On 11 March 2014 08:39, tuchalia <tucha...@gmail.com> wrote:

> If it isn't, I may still be interested on working on "Access to host's
> devices*"*, so where can I start looking with that?
>

The old way way was to add an internal virtual device to Inferno's emu or
9vx or drawterm.

I think the best way to implement that access now is by writing a separate
program that provides a name space representing the devices
which it serves using 9P. That program can be host-specific where
necessary. For example, Linux systems provide a fairly uniform interface
across Linux platforms (except for embedded Linux such as Android), and the
interface program would mainly need to be recompiled for each host platform;
the BSD systems will be similar in effect to Linux but often different in
detail;
and Apple and WIndows are distinct targets different from them all.

The name space exported for a particular type of service (audio, or serial
ports, say) should be the same across all hosts,
even when the different host systems have themselves got different
interfaces. It should ideally support many clients at once.

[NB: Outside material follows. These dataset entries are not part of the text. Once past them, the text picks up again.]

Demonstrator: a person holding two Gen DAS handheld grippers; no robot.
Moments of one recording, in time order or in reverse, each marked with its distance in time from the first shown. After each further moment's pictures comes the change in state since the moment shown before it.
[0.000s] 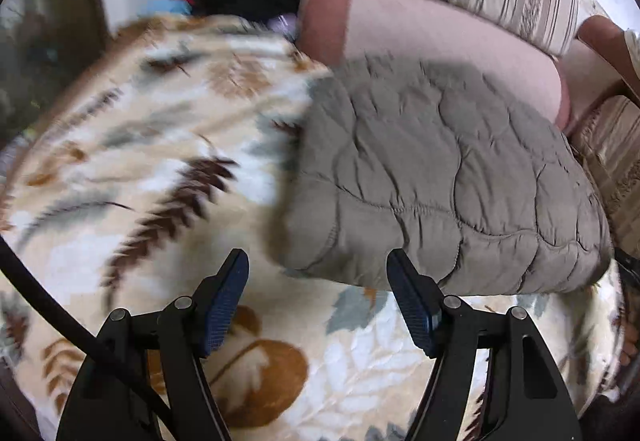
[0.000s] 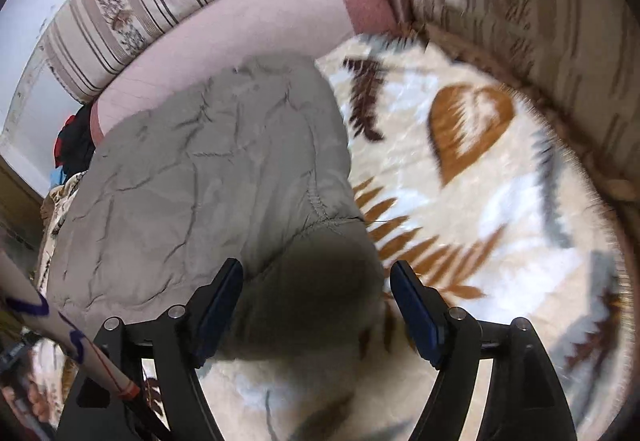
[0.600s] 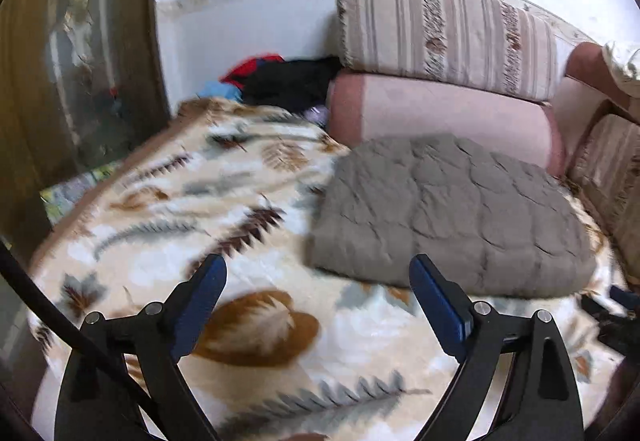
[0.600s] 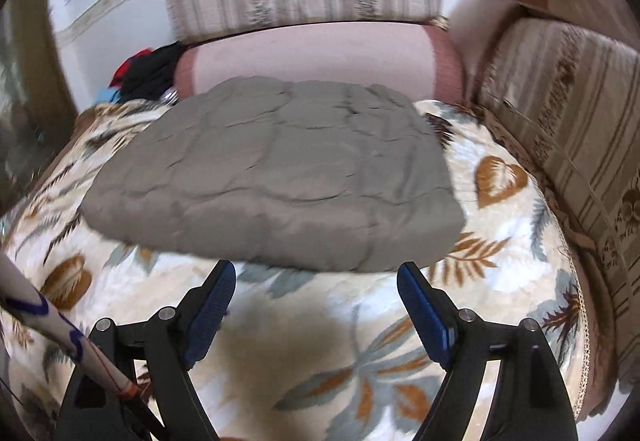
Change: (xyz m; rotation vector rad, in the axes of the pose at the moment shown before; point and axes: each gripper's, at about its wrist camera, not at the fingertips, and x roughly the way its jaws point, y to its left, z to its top) left arm -0.126 -0.039 -0.055 -0.018 -0.244 0.100; right arm -0.079 0.126 -0.096 -0.357 -0.080 0.023
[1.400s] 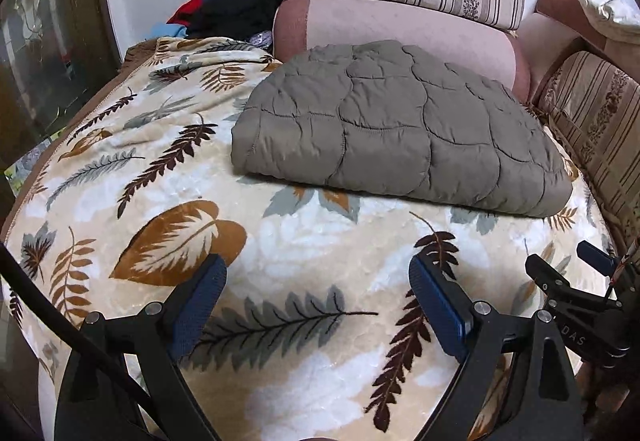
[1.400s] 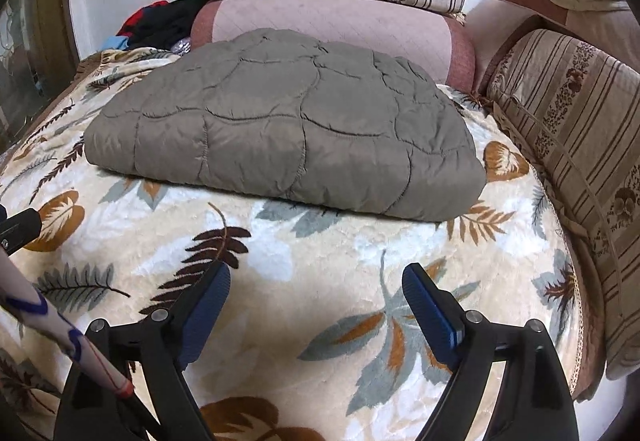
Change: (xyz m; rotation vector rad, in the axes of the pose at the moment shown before) left arm 0.020 -0.051 -0.059 0.073 0.216 -0.095; right arm 0.006 0.036 -0.040 -0.078 0.077 -0.086
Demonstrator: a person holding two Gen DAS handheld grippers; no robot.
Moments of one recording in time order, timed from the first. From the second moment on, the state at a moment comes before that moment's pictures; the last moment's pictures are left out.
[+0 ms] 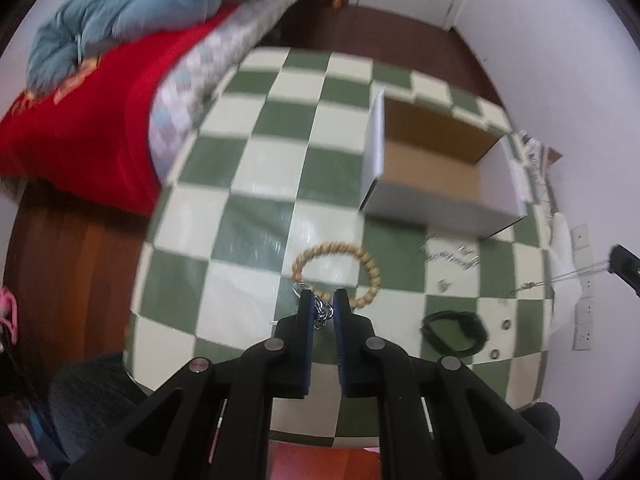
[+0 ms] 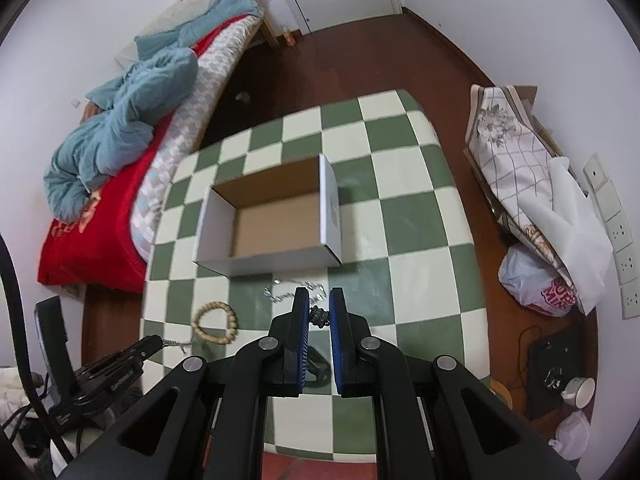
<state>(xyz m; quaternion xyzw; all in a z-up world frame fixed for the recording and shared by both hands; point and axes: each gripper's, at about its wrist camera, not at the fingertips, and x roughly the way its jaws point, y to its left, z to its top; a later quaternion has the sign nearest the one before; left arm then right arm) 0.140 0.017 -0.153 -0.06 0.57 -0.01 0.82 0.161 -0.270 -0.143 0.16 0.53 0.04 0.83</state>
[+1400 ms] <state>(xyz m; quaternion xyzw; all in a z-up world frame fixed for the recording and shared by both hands) 0.346 -0.032 -0.176 0.02 0.57 -0.01 0.82 0.338 -0.201 -0.228 0.06 0.65 0.02 0.76</state>
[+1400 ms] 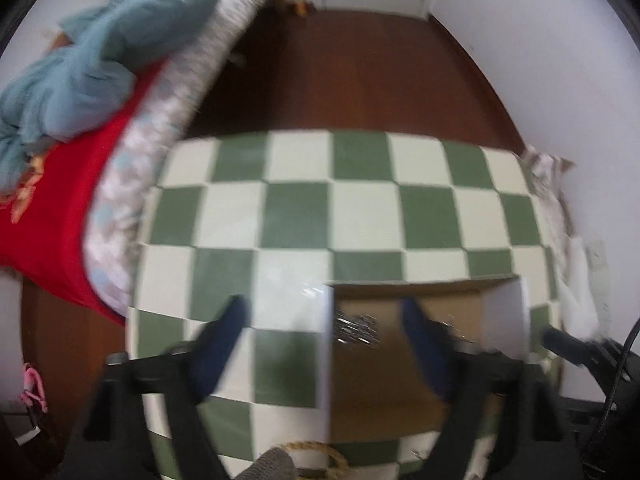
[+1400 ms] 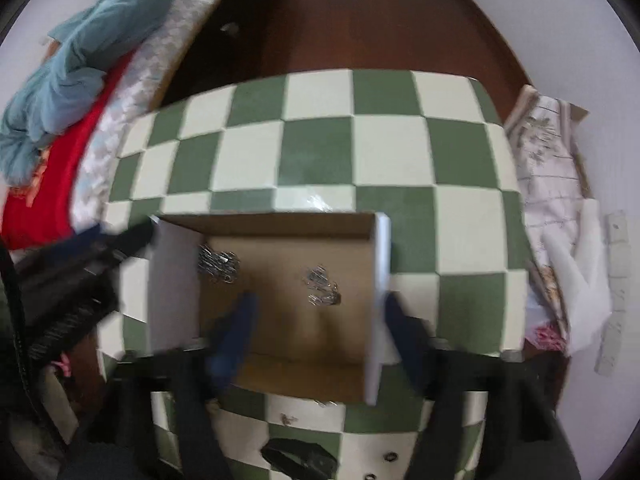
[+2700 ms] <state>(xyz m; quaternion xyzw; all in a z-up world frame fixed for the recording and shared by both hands) 0.163 0.015 -0.080 0.02 0.45 0.02 0.89 0.172 -0.190 -0.108 0.04 0.49 -0.01 0.87</state>
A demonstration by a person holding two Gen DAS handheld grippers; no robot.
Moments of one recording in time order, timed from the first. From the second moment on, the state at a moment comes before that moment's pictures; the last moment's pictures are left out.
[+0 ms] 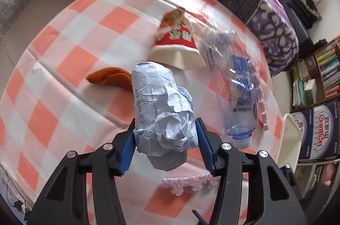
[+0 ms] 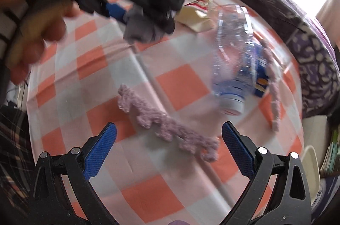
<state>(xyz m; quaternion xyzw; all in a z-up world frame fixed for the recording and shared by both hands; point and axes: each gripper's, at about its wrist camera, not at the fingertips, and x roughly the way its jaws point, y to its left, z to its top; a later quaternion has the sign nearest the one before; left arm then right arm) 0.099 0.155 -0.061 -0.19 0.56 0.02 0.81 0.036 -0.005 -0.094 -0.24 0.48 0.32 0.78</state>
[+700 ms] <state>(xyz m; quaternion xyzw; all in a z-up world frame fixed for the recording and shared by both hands) 0.067 0.205 -0.031 -0.21 0.52 0.05 0.83 0.055 0.021 -0.101 -0.18 0.50 0.31 0.79</state>
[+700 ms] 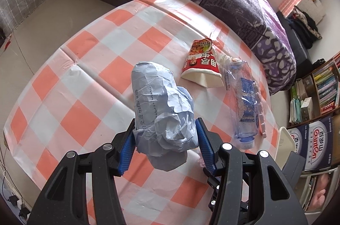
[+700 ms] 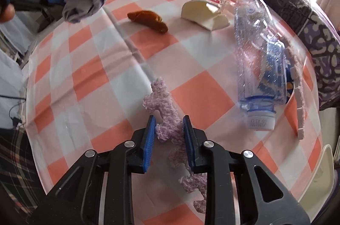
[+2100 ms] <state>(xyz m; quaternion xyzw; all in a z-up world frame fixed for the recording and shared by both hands) 0.056 0.056 0.035 -0.05 0.35 0.07 0.93 0.074 -0.128 0.014 0.08 0.39 0.06 0.92</state>
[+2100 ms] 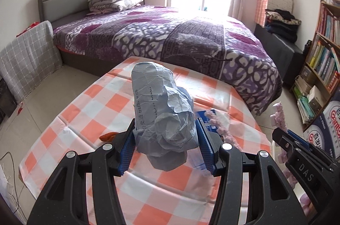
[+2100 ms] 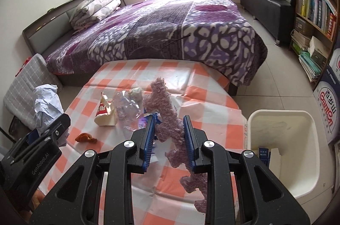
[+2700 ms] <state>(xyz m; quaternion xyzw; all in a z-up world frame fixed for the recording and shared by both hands) 0.059 -0.032 0.025 -0.01 0.35 -0.01 0.94 0.064 -0.232 0.026 0.14 0.38 -0.03 0.91</state>
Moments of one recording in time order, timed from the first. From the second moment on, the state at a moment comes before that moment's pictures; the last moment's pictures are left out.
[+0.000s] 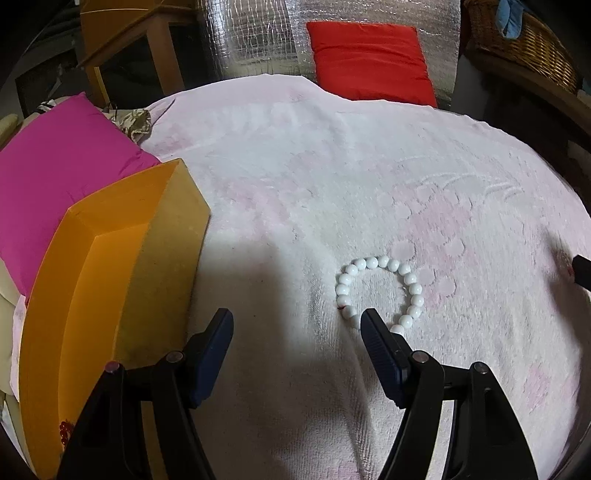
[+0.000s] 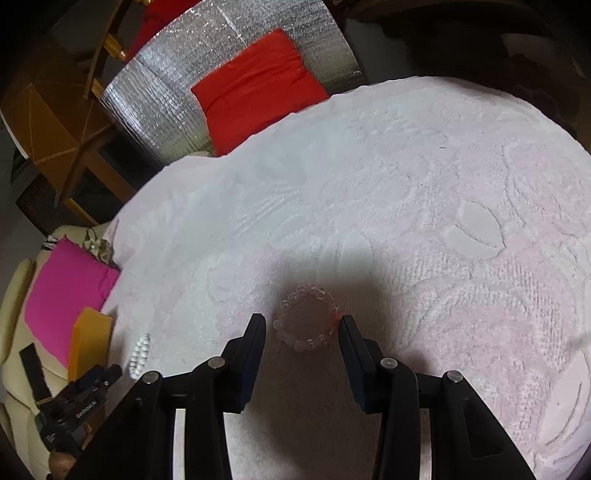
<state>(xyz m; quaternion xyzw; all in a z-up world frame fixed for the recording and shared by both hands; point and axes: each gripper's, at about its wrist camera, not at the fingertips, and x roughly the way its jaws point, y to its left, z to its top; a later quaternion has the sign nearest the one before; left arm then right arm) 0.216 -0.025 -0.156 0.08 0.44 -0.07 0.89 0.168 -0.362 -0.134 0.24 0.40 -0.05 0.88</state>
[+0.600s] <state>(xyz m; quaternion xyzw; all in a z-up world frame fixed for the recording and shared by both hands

The advantage over an internal virtual device is that the same 9P-serving
program can be used by Inferno, 9vx and drawterm,
even simultaneously, and exported directly or indirectly to a network.
Also, as we've found especially with graphics, the internal
concurrent programming environment of a virtual operating system written in
C often clashes with the programming environment required
by the host to access its services. It's most obvious with Apple, where
Objective C is needed, but it has turned out to be true for
X11 as well.

In some cases, it might be convenient to take the result and make it an
internal virtual device after all, when that works,
but separate development initially will still be convenient.